An agent could have a pre-built routine or subagent that has a certain degree of control over what other subagents do—in a sense, it determines what are the “values” of the rest of the system. If this routine looks unbiased / rational / valueless, we have a system that considers some things as valuable (acts to pursue them) without having a pre-value, or at least the pre-value doesn’t look like something that we would consider a value.
We do have real-world examples of things which do not themselves have anything humans would typically consider values, but do determine the values of the rest of some system. Evolution determining human values is a good example: evolution does not itself care about anything, yet it produced human values. Of course, if we just evolve some system, we don’t expect it to robustly end up with Good values—e.g. the Babyeaters (from Three Worlds Collide) are a plausible outcome as well. Just because we have a value-less system which produces values, does not mean that the values produced are Good.
This example generalizes: we have some subsystem which does not itself contain anything we’d consider values. It determines the values of the rest of the system. But then, what reason do we have to expect that the values produced will be Good? The most common reason to believe such a thing is to predict that the subsystem will produce values similar to our own moral intuitions. But if that’s the case, then we’re using our own moral intuitions as the source-of-truth to begin with, which is exactly the opposite of moral realism.

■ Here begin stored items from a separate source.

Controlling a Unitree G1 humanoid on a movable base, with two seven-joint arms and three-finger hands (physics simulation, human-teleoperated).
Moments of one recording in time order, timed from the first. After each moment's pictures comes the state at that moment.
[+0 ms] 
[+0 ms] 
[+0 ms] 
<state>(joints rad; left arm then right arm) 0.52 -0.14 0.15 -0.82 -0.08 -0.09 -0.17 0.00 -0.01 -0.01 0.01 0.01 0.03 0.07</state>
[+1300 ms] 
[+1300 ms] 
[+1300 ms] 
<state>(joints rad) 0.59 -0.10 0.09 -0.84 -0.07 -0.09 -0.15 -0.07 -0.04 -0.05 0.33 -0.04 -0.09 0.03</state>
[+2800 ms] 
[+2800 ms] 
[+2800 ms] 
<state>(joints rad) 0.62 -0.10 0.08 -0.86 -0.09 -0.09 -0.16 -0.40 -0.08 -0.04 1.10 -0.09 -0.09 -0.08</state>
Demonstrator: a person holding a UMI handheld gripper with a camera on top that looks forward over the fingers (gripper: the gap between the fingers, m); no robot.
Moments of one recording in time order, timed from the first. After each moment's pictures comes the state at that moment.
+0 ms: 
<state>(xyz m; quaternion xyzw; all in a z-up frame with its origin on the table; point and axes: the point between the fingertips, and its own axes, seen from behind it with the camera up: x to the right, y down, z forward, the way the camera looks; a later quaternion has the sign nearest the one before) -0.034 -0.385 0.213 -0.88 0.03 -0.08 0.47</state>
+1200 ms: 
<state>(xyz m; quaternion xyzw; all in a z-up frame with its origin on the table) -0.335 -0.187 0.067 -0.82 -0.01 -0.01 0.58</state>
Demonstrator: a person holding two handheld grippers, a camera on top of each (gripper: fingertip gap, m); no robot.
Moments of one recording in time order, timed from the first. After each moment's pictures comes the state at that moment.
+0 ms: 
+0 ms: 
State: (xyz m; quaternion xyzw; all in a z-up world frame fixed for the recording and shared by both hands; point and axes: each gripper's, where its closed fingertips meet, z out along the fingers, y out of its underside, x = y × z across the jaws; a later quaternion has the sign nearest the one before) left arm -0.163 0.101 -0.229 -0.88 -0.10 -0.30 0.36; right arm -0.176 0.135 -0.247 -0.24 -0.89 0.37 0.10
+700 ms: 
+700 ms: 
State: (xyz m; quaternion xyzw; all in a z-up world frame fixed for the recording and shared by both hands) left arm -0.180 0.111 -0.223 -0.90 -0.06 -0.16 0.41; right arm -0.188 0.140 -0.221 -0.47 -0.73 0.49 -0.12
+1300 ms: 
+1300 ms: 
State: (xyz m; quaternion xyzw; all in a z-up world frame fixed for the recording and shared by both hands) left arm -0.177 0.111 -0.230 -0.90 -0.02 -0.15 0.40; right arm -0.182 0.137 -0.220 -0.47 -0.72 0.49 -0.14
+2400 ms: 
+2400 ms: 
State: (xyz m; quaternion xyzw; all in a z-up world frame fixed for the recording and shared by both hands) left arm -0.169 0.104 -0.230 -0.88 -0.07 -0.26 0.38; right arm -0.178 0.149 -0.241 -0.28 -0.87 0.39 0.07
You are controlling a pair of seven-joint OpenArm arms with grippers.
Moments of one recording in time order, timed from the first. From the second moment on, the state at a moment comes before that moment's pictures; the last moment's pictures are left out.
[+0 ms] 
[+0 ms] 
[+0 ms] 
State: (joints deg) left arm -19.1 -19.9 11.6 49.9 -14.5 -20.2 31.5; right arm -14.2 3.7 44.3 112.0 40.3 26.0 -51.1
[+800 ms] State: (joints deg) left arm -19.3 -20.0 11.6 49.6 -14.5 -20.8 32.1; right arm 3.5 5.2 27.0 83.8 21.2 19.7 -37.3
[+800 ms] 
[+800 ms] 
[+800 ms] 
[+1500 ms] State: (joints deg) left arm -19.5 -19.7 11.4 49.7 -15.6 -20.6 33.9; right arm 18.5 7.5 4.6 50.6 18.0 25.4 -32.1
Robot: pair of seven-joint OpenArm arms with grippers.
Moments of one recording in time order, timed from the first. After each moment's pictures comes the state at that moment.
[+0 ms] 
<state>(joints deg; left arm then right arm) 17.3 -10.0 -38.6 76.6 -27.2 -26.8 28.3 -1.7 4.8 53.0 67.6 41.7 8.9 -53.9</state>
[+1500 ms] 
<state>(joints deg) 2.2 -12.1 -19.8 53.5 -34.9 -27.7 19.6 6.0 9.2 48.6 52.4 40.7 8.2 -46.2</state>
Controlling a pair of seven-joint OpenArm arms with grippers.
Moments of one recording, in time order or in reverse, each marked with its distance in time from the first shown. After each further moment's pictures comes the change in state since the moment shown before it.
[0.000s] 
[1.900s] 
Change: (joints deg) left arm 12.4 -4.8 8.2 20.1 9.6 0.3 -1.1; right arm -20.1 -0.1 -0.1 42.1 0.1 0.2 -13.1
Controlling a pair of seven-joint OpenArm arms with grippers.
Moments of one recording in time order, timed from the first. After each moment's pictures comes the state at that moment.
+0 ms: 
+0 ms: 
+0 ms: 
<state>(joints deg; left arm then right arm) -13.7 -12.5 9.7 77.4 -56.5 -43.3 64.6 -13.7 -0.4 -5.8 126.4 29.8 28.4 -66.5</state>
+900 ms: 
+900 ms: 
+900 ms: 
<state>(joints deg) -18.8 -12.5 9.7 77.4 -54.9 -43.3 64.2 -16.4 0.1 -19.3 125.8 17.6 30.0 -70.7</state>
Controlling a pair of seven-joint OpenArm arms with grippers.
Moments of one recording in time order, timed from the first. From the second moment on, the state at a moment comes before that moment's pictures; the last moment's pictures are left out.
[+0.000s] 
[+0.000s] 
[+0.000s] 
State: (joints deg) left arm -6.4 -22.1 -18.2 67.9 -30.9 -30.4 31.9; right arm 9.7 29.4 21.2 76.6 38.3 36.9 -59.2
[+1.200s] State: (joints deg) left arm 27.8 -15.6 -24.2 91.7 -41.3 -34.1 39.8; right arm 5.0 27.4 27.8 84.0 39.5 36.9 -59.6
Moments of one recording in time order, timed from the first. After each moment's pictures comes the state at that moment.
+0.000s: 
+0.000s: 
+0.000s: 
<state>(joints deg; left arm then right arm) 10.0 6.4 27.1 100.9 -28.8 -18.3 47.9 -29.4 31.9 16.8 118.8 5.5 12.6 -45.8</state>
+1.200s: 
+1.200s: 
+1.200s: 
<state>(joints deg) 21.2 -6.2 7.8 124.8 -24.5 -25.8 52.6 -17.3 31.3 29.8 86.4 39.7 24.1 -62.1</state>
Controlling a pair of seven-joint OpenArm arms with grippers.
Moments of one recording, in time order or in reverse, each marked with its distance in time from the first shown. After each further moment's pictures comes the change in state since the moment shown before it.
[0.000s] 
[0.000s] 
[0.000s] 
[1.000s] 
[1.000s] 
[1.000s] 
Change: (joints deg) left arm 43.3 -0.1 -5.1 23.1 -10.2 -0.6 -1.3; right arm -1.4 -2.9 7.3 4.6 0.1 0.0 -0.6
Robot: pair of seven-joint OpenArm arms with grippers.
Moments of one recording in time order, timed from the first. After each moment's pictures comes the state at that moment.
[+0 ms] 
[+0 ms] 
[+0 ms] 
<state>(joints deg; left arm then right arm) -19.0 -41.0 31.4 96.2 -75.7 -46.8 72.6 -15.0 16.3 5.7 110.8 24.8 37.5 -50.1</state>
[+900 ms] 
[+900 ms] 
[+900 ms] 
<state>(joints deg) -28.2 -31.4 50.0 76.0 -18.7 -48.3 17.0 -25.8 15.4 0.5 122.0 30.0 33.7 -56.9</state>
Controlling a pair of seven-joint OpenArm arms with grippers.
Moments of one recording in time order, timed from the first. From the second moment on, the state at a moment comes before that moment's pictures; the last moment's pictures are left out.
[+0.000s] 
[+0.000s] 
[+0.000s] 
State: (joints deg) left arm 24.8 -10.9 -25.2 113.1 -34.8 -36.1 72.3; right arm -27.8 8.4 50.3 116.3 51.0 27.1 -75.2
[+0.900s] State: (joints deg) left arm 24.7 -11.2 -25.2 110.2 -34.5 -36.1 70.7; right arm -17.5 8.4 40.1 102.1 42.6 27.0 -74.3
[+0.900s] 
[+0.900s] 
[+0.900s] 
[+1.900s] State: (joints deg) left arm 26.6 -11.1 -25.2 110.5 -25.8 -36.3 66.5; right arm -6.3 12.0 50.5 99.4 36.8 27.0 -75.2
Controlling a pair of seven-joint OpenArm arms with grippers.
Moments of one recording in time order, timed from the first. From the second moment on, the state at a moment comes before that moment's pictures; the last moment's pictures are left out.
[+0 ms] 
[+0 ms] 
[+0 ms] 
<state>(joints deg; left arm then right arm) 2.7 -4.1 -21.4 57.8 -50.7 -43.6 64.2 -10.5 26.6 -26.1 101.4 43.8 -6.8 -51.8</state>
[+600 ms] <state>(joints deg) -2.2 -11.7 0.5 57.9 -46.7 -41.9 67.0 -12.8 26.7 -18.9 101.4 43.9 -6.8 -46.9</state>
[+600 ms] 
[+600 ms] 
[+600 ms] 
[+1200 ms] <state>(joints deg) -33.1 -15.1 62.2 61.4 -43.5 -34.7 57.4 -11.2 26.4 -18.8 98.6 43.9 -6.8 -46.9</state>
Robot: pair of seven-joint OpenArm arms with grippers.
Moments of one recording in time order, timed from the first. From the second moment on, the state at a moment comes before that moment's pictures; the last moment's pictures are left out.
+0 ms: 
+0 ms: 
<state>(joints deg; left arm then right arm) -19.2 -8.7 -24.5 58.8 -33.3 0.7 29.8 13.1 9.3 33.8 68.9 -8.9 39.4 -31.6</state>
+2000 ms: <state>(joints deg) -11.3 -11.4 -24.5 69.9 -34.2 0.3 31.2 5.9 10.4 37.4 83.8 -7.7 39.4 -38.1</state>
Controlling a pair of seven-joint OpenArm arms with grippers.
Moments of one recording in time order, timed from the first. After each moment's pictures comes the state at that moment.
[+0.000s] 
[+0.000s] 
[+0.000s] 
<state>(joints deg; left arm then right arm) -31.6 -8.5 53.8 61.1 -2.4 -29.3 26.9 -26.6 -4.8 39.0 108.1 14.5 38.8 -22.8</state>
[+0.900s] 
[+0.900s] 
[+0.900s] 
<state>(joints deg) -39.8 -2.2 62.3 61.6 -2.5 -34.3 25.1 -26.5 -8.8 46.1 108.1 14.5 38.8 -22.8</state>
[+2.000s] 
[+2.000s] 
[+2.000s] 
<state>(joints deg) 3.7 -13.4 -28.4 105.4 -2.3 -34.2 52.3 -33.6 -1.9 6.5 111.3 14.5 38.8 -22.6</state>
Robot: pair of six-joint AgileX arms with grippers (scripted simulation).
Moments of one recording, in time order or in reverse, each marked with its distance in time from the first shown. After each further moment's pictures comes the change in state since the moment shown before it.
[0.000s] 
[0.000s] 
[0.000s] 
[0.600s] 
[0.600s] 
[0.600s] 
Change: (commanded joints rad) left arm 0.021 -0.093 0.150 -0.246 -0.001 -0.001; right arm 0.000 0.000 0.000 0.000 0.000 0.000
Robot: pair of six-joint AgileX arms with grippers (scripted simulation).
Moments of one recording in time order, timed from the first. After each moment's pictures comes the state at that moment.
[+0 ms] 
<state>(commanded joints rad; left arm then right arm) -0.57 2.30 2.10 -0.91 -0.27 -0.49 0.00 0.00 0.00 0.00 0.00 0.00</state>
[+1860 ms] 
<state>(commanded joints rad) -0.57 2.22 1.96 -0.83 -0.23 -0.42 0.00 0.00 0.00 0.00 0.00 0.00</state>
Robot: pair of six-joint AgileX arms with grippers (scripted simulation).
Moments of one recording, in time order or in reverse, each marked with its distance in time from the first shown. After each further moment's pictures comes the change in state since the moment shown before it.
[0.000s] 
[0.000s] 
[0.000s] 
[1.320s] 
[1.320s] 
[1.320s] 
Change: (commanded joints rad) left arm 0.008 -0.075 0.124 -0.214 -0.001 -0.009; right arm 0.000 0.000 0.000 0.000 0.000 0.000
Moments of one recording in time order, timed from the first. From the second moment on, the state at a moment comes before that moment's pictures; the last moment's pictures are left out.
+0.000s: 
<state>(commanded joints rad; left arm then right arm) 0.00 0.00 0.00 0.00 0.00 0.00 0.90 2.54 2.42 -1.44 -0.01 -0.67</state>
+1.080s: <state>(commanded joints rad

To reiterate: the core issue with this setup is why we expect the value-less subsystem to produce something Good. How could we possibly know that, without using some other source-of-truth about Goodness to figure it out?
“How the physical world works” seems, to me, a plausible source-of-truth. In other words: I consider some features of the environment (e.g. consciousness) as a reason to believe that some AI systems might end up caring about a common set of things, after they’ve spent some time gathering knowledge about the world and reasoning. Our (human) moral intuitions might also be different from this set.
This does not imply one cannot build an agent that works according to a different framework. VNM Utility maximization requires a complete ordering of preferences, and does not say anything about where the ordering comes from in the first place.
(But maybe your point was just that our current models do not “look for values”)
An agent could have a pre-built routine or subagent that has a certain degree of control over what other subagents do—in a sense, it determines what are the “values” of the rest of the system. If this routine looks unbiased / rational / valueless, we have a system that considers some things as valuable (acts to pursue them) without having a pre-value, or at least the pre-value doesn’t look like something that we would consider a value.
We do have real-world examples of things which do not themselves have anything humans would typically consider values, but do determine the values of the rest of some system. Evolution determining human values is a good example: evolution does not itself care about anything, yet it produced human values. Of course, if we just evolve some system, we don’t expect it to robustly end up with Good values—e.g. the Babyeaters (from Three Worlds Collide) are a plausible outcome as well. Just because we have a value-less system which produces values, does not mean that the values produced are Good.
This example generalizes: we have some subsystem which does not itself contain anything we’d consider values. It determines the values of the rest of the system. But then, what reason do we have to expect that the values produced will be Good? The most common reason to believe such a thing is to predict that the subsystem will produce values similar to our own moral intuitions. But if that’s the case, then we’re using our own moral intuitions as the source-of-truth to begin with, which is exactly the opposite of moral realism.
To reiterate: the core issue with this setup is why we expect the value-less subsystem to produce something Good. How could we possibly know that, without using some other source-of-truth about Goodness to figure it out?
“How the physical world works” seems, to me, a plausible source-of-truth. In other words: I consider some features of the environment (e.g. consciousness) as a reason to believe that some AI systems might end up caring about a common set of things, after they’ve spent some time gathering knowledge about the world and reasoning. Our (human) moral intuitions might also be different from this set.